## What to produce
Say how many lines below hold the word "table"; give the number by itself.

## Material supplied
****************************************

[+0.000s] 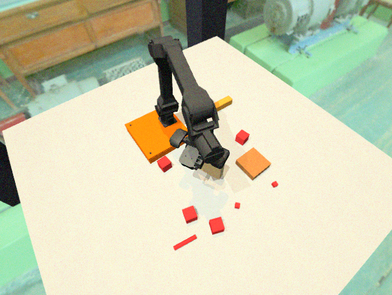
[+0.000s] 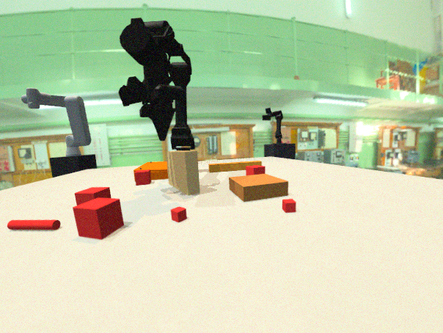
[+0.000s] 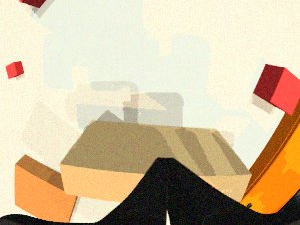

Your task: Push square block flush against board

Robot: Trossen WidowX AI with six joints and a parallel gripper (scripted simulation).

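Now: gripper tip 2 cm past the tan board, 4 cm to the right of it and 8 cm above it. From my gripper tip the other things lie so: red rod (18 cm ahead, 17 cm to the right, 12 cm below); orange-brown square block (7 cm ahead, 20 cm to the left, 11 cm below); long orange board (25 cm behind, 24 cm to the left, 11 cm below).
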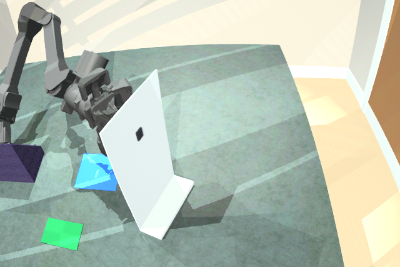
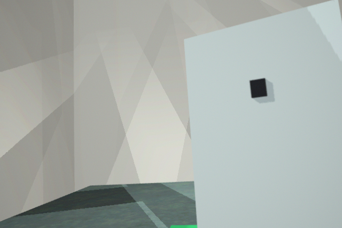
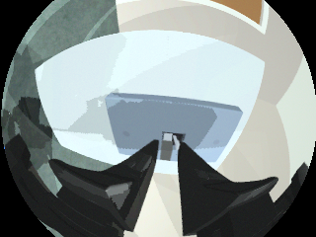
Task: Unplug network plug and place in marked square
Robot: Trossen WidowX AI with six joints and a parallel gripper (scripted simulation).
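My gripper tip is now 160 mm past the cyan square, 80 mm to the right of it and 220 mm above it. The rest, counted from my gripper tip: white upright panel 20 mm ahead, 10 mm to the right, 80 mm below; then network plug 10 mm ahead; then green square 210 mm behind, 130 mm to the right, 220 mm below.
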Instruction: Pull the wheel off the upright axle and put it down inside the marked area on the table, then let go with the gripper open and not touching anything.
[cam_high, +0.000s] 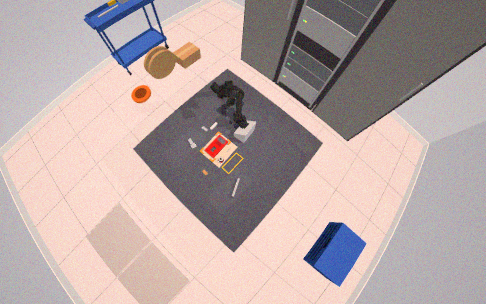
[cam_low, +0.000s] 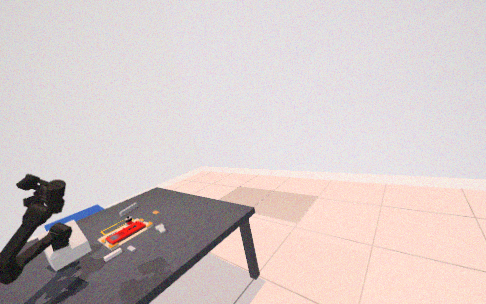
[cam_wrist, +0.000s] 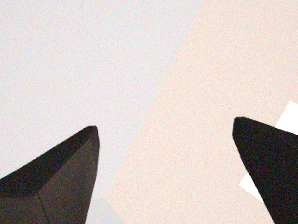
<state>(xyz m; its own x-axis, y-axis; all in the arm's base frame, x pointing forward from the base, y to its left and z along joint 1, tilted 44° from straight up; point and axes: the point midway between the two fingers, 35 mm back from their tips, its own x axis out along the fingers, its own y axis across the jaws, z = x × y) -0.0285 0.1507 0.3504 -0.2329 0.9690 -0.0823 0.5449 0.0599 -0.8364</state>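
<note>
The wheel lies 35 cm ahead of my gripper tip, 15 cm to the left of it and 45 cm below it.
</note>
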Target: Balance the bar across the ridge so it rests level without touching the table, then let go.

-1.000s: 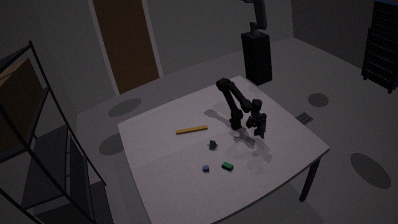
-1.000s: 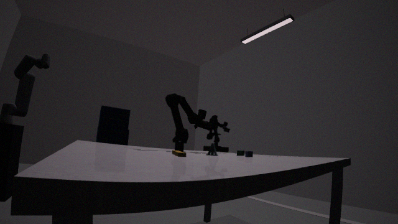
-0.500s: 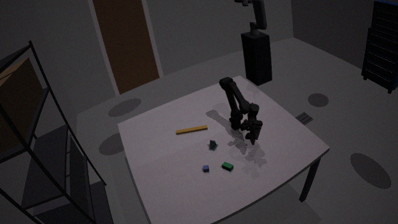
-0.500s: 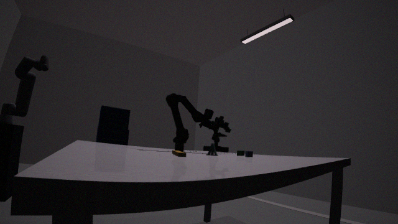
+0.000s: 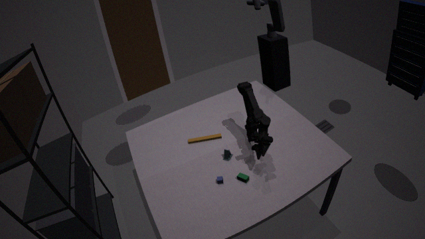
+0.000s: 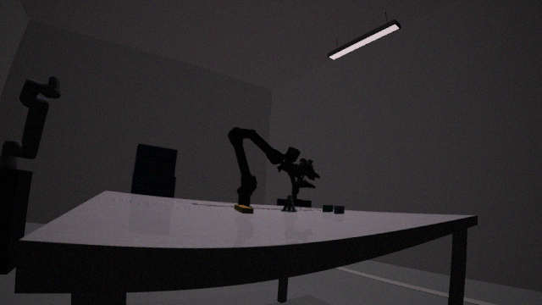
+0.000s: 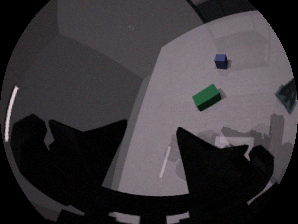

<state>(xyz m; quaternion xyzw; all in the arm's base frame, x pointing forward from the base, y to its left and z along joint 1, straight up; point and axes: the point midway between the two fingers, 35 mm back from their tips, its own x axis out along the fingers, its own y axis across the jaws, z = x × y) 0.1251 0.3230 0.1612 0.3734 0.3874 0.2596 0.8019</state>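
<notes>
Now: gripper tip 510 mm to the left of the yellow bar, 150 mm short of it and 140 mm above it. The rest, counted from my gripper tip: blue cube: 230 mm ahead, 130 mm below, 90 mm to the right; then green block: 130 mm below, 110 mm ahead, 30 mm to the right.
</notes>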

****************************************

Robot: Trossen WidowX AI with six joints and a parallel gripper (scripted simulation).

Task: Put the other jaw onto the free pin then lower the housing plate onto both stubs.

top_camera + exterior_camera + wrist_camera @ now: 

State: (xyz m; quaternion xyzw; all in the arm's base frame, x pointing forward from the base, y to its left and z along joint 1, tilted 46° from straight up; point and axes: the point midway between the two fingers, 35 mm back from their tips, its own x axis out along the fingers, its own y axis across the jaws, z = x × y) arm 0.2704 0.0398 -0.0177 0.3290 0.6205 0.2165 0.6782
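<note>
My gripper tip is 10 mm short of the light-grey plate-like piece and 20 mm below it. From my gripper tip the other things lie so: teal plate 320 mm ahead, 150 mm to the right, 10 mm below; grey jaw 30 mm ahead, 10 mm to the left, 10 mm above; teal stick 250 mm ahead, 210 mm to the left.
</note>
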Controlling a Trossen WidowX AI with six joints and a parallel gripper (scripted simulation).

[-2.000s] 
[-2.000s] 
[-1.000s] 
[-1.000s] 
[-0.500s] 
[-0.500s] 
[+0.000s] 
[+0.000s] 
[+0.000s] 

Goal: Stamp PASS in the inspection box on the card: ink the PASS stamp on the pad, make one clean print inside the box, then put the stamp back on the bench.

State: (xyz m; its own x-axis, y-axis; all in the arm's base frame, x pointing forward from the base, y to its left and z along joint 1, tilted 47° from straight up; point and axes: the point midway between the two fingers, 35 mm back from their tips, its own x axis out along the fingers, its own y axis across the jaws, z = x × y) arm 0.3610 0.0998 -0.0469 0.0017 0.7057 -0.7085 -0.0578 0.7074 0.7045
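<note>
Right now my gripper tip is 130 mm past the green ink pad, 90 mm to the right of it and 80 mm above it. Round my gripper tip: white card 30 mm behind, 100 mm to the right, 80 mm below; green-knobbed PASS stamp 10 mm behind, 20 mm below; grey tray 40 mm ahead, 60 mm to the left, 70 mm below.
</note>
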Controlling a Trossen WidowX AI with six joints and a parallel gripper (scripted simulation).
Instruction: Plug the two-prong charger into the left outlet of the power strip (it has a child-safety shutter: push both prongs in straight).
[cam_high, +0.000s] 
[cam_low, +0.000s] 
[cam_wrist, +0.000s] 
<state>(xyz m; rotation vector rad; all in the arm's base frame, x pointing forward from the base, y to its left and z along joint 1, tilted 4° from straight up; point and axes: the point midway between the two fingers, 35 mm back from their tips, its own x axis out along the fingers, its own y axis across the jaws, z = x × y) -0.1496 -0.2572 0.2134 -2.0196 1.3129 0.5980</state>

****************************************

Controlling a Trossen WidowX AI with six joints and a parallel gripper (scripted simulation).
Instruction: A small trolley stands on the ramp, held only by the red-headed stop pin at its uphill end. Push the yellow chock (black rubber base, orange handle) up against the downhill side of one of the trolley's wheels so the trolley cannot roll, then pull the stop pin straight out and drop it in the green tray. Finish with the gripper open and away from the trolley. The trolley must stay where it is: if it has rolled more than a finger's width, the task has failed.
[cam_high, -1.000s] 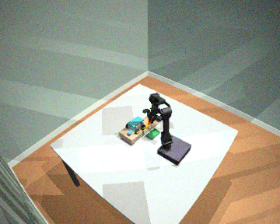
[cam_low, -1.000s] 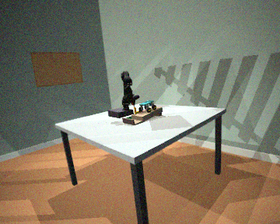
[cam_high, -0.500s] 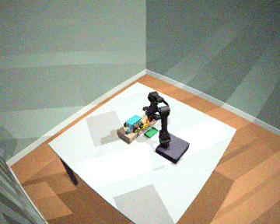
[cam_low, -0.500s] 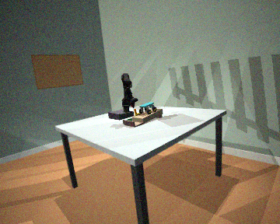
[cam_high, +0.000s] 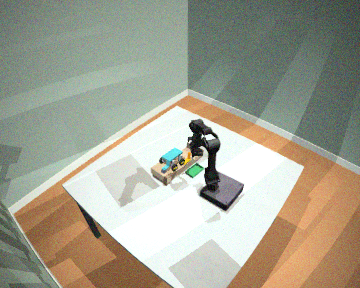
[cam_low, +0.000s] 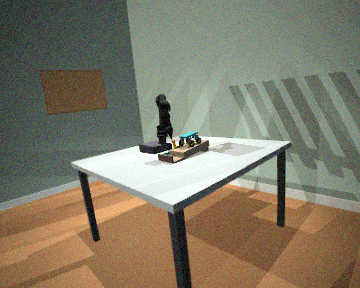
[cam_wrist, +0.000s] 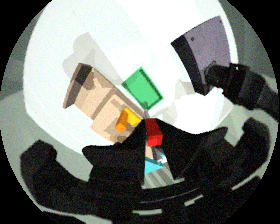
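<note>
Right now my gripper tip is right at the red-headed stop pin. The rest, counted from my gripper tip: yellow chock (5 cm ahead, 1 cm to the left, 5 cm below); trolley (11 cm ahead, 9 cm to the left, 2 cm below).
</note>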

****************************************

## Response box
2